Domestic team information
- 1850–1853: Cambridge University
- 1855–1863: Marylebone Cricket Club

Career statistics
| Competition | First-class |
| Matches | 15 |
| Runs scored | 241 |
| Batting average | 12.05 |
| 100s/50s | –/1 |
| Top score | 89 |
| Balls bowled | 60 |
| Wickets | 7 |
| Bowling average | 54.00 |
| 5 wickets in innings | – |
| 10 wickets in match | – |
| Best bowling | 4/? |
| Catches/stumpings | 7/6 |
- Source: Cricinfo, 26 January 2023

= Francis Stacey =

Welsh-born law officer and cricketer

Francis Edmund Stacey (18 August 1830 – 3 October 1885) was a Welsh-born law officer and a cricketer who played first-class cricket in 15 matches for Cambridge University, the Marylebone Cricket Club (MCC) and the Gentlemen of England side. He was born at Llandaff, Cardiff and died at Llandough Castle, Llandough, Glamorgan.

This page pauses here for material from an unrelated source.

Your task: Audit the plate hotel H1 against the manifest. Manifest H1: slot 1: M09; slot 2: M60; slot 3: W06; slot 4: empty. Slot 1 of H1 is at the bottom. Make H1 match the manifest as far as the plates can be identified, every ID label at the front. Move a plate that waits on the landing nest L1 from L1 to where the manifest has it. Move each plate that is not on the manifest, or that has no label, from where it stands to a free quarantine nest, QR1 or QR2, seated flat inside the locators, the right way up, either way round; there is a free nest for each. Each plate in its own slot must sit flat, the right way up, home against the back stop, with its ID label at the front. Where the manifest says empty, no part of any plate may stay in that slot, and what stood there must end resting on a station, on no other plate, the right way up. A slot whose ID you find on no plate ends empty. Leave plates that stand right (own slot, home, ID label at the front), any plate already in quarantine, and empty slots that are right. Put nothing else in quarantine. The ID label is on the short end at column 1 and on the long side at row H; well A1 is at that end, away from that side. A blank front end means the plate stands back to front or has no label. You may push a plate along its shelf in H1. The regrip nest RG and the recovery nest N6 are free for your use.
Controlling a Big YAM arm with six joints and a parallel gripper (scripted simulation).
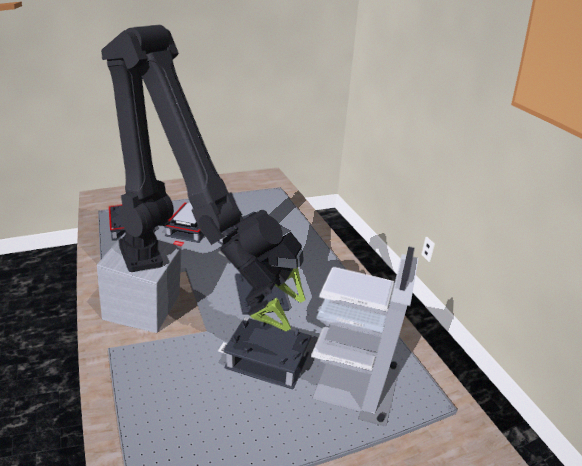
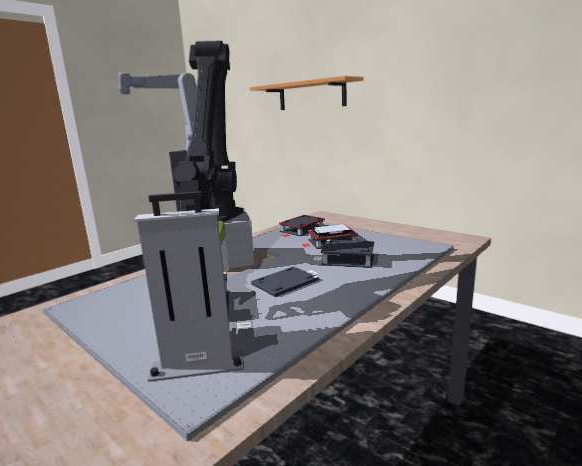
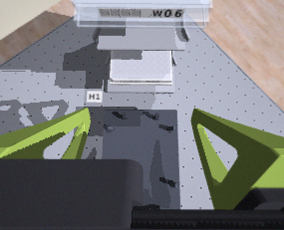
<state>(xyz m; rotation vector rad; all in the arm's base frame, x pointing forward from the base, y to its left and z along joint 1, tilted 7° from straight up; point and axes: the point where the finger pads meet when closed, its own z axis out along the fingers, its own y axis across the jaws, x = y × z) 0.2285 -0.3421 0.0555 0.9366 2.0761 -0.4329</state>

Stacey was educated at Eton College and King's College, Cambridge; entry to King's was, in Stacey's time there, restricted to people educated at Eton. He played cricket for Cambridge University as a lower-order batsman and wicketkeeper; it is not known whether he was right- or left-handed, and he did not keep wicket in every match in which he played. His most successful game for the university side was the 1853 University Match against Oxford University, in which he batted at No 10 for Cambridge and top-scored with 38, though the match was lost by an innings. Stacey's cricket after 1853 was fairly intermittent, but in 1859 he made the highest score of his first-class career, 89, playing for a Gentlemen of England side against the Gentlemen of Kent.

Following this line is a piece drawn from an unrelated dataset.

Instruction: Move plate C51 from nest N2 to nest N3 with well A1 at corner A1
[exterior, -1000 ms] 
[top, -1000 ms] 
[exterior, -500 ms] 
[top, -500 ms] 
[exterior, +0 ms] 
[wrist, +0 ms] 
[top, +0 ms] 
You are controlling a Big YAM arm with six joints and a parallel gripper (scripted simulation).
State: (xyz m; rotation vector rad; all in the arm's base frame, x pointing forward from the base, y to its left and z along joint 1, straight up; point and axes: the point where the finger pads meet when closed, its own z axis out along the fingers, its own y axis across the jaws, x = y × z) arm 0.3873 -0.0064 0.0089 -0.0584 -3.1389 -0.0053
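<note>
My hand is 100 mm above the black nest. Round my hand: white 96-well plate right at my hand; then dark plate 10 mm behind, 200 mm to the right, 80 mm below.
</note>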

Stacey graduated from Cambridge University with a Bachelor of Arts degree in 1854, and this was automatically converted to a Master of Arts in 1857. He remained as a Fellow of King's College until 1863, but also qualified as a lawyer, being called to the bar in 1857 and thereafter practising on the South Wales circuit. He married Theodosia, daughter of Charles Tyndall of Bristol, in 1862 and the marriage, with a subsequent legacy, made him extremely wealthy. Buying Llandough Castle near Cowbridge in Glamorgan, he served as High Sheriff of Glamorgan in 1873 and was also a justice of the peace and a deputy lieutenant for the county.

Stacey's wealth enabled him to become a generous philanthropist and benefactor, and he put up the money and contributed to the design of the stained glass in the great west window of King's College Chapel, Cambridge in 1879, which had been left plain when the chapel's other stained-glass windows were constructed in the 16th century. In an article in The Spectator in 2003, Stacey's great-great-nephew, the writer and journalist Tom Stacey, wrote that the donation of the window, which depicts Doom, was considered within the family to have been a penance for Francis Stacey's dissolute lifestyle while at Cambridge. The article states that Stacey felt especial remorse over an incident in which, in advance of his own marriage, he bequeathed his town "girl-friend" to another King's Fellow, named Ridler – Fellows of King's College were expected to be celibate – but that Ridler had subsequently died in the girl-friend's bed; Stacey had been involved in a subterfuge which saw the dead Ridler returned to King's, where the body was "discovered" the following morning dead in his own bed.